Figure 7 presents a comparison of the partitioning time of AdaptCS and AppCSE as dimension d is varied from 2 to 8. AdaptCS improves 1–300 times over the partitioning time of the AppCSE. This occurs because unlike AppCSE that uses k-means method, AdaptCS uses projection partitioning method. Recall from Sect. 3.2 that projection partitioning method divides skyline in diagonal partitioning manner that suits the characteristics of constructing convex hull and thus, enables us to reduce the overall construction time.

Fig. 7
figure 7

The comparison of the partitioning time as d is varied

Experiment 3

Comparison of the precision as dimension d is varied.

Figure 8 shows the precision of the proposed method AdaptCS, AppCSE and CS as d is varied from 2 to 8. Similar to AppCSE, AdaptCS includes data of CS layer. AdaptCS reaches precision of 87 % and outperforms AppCSE by 1.1 times on average.

Fig. 8
figure 8

The comparison of the precision as d is varied

Experiment 4

Comparison of the index building time and precision as threshold level is varied.

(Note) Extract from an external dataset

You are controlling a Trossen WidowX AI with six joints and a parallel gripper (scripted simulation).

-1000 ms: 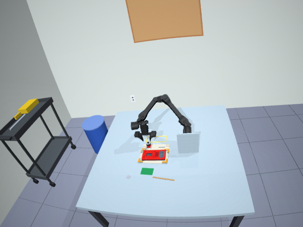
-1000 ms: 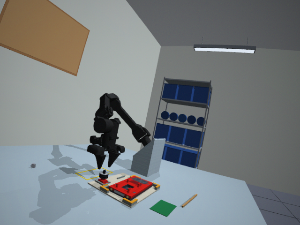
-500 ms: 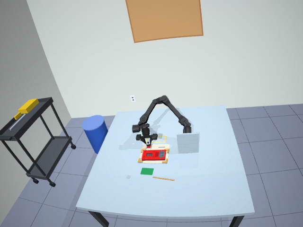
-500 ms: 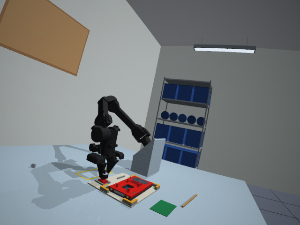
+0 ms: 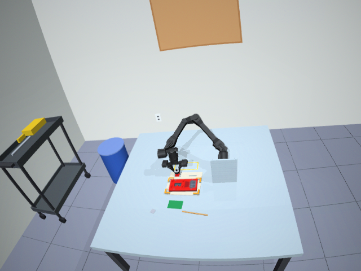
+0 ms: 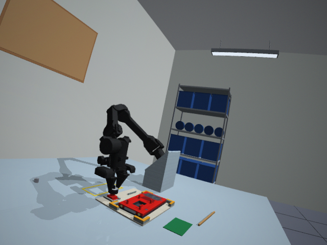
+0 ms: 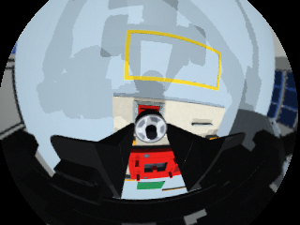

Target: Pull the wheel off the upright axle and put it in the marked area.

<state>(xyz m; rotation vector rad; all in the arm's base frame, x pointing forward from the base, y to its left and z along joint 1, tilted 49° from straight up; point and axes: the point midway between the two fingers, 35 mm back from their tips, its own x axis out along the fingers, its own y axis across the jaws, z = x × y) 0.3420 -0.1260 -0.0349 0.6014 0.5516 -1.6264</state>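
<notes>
The wheel lies right at my gripper tip. Round my gripper tip: green square (29 cm to the left, 4 cm below); then black upright axle (1 cm below); then grey cube (28 cm to the right, 16 cm ahead, 3 cm below).
</notes>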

Figure 9a, b shows the index building time and precision of the proposed method AdaptCS and CS as threshold level is varied. Here, we compared AdaptCS with CS where we can reach high accuracy or fast index construction time by changing threshold value. As can be seen from Fig. 9, we can achieve up to 2 times faster index construction time with decreased threshold level. Even when threshold level is 4 and 5, we can observe that accuracy of AdaptCS is 90 and 98 %, respectively, while maintaining 1.5 times faster index instruction time compared to CS.

Fig. 9
figure 9

The comparison of the index building time and the precision as threshold level is varied

Experiment 5

Comparison of the index building time as dimension d is varied when using real dataset.

Figure 10 shows the index construction time of AdaptCS and AppCSE as d is varied when using diabetes dataset. In Fig. 10, dimension d is varied from 2 to 6. AdaptCS improves 1.71–3 times over the index construction time of AppCSE.

Fig. 10
figure 10

The comparison of the index building time as d is varied

5 Conclusion

In this paper, we have proposed AdaptCS, a threshold-based project partitioned layer-based index for efficient-processing top-k queries. The strength of the proposed method compared to other existing methods is twofold. First, we have proposed a new virtual threshold notion that discovers the object which has a minimum value in ith axis. The intersection of minimum values in ith axis is defined as virtual threshold object and is used for pruning data that falls outside its boundaries. In addition, we have used projection-based partitioning method to divide skyline index in diagonal partitioning manner that suits the characteristics of constructing convex hull and thus, enables us to reduce the overall index construction time. Limitation of the proposed method is that it does not reach high accuracy. However, from experiments with syntactic and real dataset in healthcare field, we can observe that AdaptCS reaches up to 90 % accuracy while maintaining 1.5 times faster index construction time compared to existing methods. In future work, we are planning to propose an adaptive algorithm that automatically adjusts its performance according to the type of the dataset.